The Court declined to accept that contention. It held that if, under section 4 read together with section 5 of the Act, the old joint family business cannot be regarded as a business “to which this Act applies,” then section 10-A, being a provision of the same Act, cannot apply to that business either. The Court further explained that the learned Attorney-General’s submission—that sections 4 and 5 must be read in conjunction with section 10-A to determine whether the Act applies to a particular business—is erroneous. The Court clarified that the initial question of whether the Act applies to a given business must be resolved solely by reference to section 5, which defines the scope of the Act. Section 10-A should be interpreted as operating only in cases where the business is already established to fall within the ambit of the Act and where a transaction of the type described in section 10-A has been carried out. The Attorney-General conceded that if a person who had been paying excess profits tax transferred the business to a Part B State, the Officer would not be empowered to invoke section 10-A to make adjustments on the ground that the business continued to operate in the same place, because such an action would contravene the express prohibition contained in the proviso to section 5. The Court therefore rejected the argument that section 10-A could be used to assess the appellants’ former family business despite its exclusion from the Act under sections 4 and 5.

The Court observed that once a business was transferred to a Part B State, the Excess Profits Tax Officer did not have the authority to rely on section 10-A to make adjustments on the ground that the assessee had continued to operate the business in the same location as before the transfer, even if the transfer had been carried out primarily to avoid or reduce the excess profits tax liability. The Attorney-General conceded that such an action by the Officer would contravene the explicit prohibition contained in the proviso to section 5, and he did not dispute the correctness of the Bombay High Court’s decision in Commissioner of Excess Profits Tax, Bombay City v. Moholal Maganlal. The Court rejected the notion that the present case could be distinguished from the Bombay case on a principle of difference, noting that in both situations the Act was rendered inapplicable by section 5. Consequently, the reasoning of the learned judges in the Bombay case—that when the Act does not apply to a particular business there is no liability to excess profits tax and therefore no question of avoiding or reducing tax liability under section 10-A—applied equally to the case before the Court and would lead to the same outcome.
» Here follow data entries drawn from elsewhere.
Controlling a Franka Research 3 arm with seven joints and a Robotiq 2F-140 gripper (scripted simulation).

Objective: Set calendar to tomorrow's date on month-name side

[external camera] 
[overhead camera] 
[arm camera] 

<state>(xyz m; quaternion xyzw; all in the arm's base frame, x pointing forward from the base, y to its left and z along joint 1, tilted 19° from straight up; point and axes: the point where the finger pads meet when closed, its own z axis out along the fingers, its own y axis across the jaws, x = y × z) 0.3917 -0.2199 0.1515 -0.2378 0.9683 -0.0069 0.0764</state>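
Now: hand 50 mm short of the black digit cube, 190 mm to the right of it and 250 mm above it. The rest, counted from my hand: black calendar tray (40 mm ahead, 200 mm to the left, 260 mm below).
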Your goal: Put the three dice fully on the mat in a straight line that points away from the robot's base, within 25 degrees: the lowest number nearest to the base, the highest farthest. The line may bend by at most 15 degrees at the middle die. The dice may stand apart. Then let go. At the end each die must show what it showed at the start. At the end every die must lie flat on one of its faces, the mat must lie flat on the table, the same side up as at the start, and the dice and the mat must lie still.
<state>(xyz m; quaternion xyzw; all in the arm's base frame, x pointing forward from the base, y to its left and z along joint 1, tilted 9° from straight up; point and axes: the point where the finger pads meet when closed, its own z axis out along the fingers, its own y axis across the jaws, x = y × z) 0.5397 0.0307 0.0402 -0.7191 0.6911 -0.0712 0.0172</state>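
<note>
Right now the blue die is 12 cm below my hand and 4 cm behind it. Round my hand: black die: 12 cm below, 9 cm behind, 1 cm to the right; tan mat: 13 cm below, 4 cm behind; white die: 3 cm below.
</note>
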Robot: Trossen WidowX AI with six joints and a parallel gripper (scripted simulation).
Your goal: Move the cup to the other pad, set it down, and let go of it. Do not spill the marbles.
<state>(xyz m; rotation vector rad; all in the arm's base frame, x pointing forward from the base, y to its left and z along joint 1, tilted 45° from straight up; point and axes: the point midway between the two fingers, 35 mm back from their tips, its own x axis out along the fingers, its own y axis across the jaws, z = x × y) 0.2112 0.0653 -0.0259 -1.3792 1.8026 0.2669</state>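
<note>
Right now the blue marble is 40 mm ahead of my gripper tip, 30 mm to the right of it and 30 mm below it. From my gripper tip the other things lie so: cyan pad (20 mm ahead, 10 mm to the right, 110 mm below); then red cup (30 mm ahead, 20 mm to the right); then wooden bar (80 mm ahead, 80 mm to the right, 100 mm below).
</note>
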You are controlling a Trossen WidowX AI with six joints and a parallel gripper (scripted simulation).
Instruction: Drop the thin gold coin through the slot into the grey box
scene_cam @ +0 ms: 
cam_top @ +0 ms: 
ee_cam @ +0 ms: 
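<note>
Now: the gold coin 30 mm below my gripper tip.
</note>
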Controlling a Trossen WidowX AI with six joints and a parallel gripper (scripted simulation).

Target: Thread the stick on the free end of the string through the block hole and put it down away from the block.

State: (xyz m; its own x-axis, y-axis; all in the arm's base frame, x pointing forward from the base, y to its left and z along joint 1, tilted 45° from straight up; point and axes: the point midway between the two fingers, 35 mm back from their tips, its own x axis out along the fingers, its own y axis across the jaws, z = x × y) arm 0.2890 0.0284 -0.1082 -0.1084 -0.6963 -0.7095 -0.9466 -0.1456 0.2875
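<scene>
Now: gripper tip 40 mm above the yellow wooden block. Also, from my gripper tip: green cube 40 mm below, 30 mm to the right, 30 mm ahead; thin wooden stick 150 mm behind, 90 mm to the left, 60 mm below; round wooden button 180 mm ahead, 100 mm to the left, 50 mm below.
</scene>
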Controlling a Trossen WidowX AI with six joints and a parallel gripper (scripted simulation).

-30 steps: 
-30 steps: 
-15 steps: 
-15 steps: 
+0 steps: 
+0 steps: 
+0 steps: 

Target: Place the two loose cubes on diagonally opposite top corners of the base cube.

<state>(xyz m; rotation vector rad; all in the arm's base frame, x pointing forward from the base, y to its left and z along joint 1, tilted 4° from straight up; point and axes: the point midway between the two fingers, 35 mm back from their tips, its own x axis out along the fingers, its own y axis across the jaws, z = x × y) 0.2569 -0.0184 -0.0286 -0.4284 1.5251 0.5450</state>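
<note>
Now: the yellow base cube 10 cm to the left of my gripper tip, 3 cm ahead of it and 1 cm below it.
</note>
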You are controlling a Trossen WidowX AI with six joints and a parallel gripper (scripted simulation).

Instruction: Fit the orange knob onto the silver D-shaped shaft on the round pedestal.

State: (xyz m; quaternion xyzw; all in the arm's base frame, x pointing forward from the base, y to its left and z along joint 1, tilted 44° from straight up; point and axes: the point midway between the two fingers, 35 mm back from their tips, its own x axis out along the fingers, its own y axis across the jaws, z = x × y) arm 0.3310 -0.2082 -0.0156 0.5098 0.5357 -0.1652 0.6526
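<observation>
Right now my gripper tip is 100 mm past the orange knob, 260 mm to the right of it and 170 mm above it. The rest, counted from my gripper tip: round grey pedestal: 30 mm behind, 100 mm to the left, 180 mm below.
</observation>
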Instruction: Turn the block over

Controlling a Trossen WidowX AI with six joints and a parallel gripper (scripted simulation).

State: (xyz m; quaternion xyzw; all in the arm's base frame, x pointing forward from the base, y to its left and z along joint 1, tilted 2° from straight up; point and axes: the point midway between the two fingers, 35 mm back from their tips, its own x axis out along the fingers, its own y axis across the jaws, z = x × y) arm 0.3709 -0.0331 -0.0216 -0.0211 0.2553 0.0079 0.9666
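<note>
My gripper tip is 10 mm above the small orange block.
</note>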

The Attorney-General also referred to the proviso to section 2(5), which states that all businesses to which the Act applies carried on by the same person shall be treated as one business for the purposes of the Act. The Court found that this provision could only operate with respect to businesses to which the Act is applicable and could not affect the present issue, thereby leaving the matter unchanged. The Court further noted that it was unnecessary to consider the alternative argument based on section 8(1) of the Act.

The Court allowed the appeals and set aside the answer rendered by the High Court to question No 1, substituting its own finding. In light of the factual determination that the old joint-family business dealing in Banaras brocade had been wound up and was no longer carried on by the joint family during the chargeable accounting periods in question, the Court held that the same business could not lawfully be regarded as having continued unbroken for those periods for the purposes of section 10-A read with sections 4 and 5 of the Excess Profits Tax Act. The judgment of the High Court was otherwise left intact. The appellants were awarded costs of the appeals, and a single set of advocates’ fees was ordered. The appeals were thus allowed. The Court recorded that the agent for the appellants was Naunit Lal and the agent for the respondent was G. H. Rajadhyaksha.